CONGESTIVE HEART FAILURE (CHF)
CONGESTIVE HEART FAILURE (CHF):
It is the inability of heart to cop with the blood supply requirement of the body due to its inability to pump with enough force which is necessary for fulfillment of body’s metabolic demands.
The rough estimate is of 3 million people around the world who are suffering from this disease.
It is also called systolic heart failure.
STAGES OF CHF:
There are four stages in which CHF is classified. Each one has symptoms such as:
In this stage patient doesn’t feel abnormal tiredness, palpitation or shortness of breath upon normal physical activities.
Patient at rest doesn’t feel a thing.

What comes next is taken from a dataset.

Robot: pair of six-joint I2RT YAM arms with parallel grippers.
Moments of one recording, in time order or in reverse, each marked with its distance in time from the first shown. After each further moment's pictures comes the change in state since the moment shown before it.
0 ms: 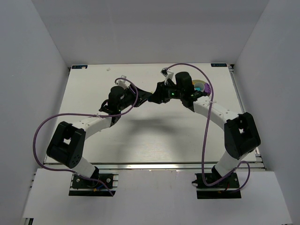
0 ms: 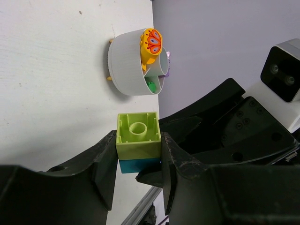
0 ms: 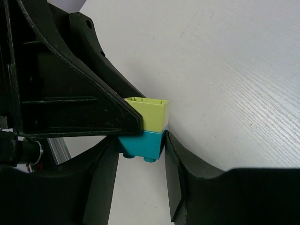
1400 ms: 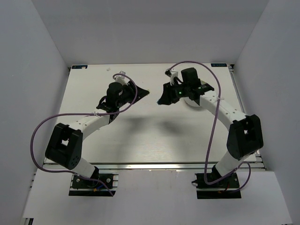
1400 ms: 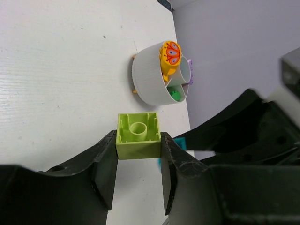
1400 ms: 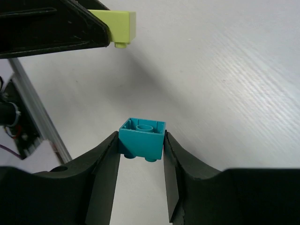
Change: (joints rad) left arm 0.026 -0.018 0.063 -0.117 -0.052 0.195; right arm -0.071 0.000 0.110 -0.378 -0.058 -0.238
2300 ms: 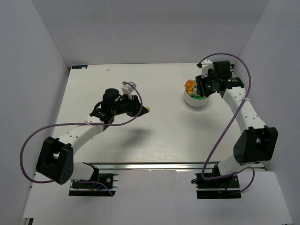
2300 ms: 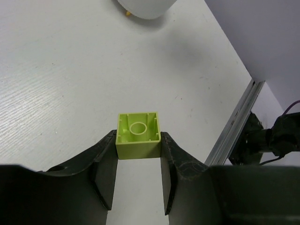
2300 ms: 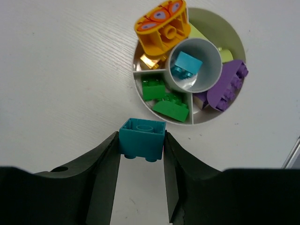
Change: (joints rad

But upon physical activity patient suffers from shortness of breath, palpitation and fatigue.
These patients are also symptom free when at rest but even little activity they suffer from shortness of breath and fatigue, palpitation.

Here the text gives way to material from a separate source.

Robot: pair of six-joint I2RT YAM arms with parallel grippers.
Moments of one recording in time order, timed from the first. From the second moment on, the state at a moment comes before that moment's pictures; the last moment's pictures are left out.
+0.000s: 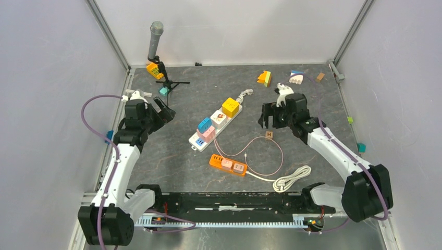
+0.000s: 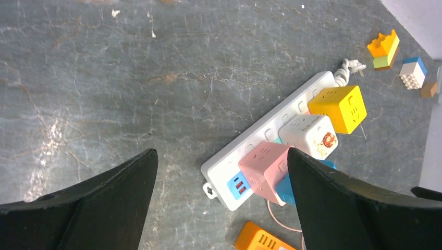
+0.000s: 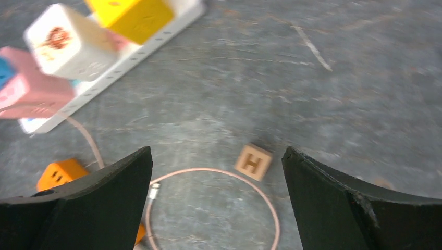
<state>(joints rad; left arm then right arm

Patient suffers from fatigue, palpitation and shortness of breath even at rest.
WHAT CAUSES CHF:
- Cigarette smoking
- Renal failure
- History of heart diseases like myocardial infarction, valvular heart disease etc.
- History of hypertension
- History of diabetes
SIGNS & SYMPTOMS:
- Respiratory distress
- Rales/Crakles on auscultation
- Shortness of breath
- Paroxymal Nocturnal Dyspnea
- Pink frothy sputum
PATHOPHYSIOLOGY OF CHF (Internal conditions of your body):
Reduced heart contractility
Preload or left ventricular end diastolic volume (LVEDV) increases
LVEDV causes dilation of ventricle and further increase in LDEDV
ASSESMENT OF CHF:
- Heart sounds are assessed
- Daily weights are monitored
- Pink frothy sputum is checked
- Lung sounds are also assessed like rales/crackle and wheezes
Echocardiogram (ejection fraction less than 50%)
Chest X-ray (Fluid around lungs, enlargement of heart)
Blood test (BNP: B-Naturetic Peptide greater than 100pg/ml)
First of all pain management is necessary to make patient comfortable, reduce anxiety and decrease cardiac oxygen demand.
Then airway support is attended to. Supplemental oxygen, intubation and bipap are given.
Intra-aortic balloon pump will increase cardiac output by approximately 15-20%
It is used in refractory CHF
PTCA is used when cause is ST elevation myocardial infarction or non STEMI
Diuretic treatment for edema is given i.e. Lasix
Vasodilators to “open up the tank” are given e.g. Nitroglycerin
Vasopressors are given to increase LV function e.g. Dobutamin
Milrinone is given to increase heart contractility and decrease pulmonary vascular resistance.
TREATMENT OF CHRONIC CHF:
Cardiac glycosides like digoxin are given
Diuretics like Lasix and spironolactone are given
Beta blockers like Lopressor and atenolol are given
Coronary artery bypass grafting (CABG) is done if required
Valve repair is done
Heart transplant is done
LIFE STYLE CHANGES:
Some life style changes are required to get the life of the patient on the right track.
Walk, diet, smoking cessation, weight reduction, controlling blood pressure, diabetes and cholesterol is most important.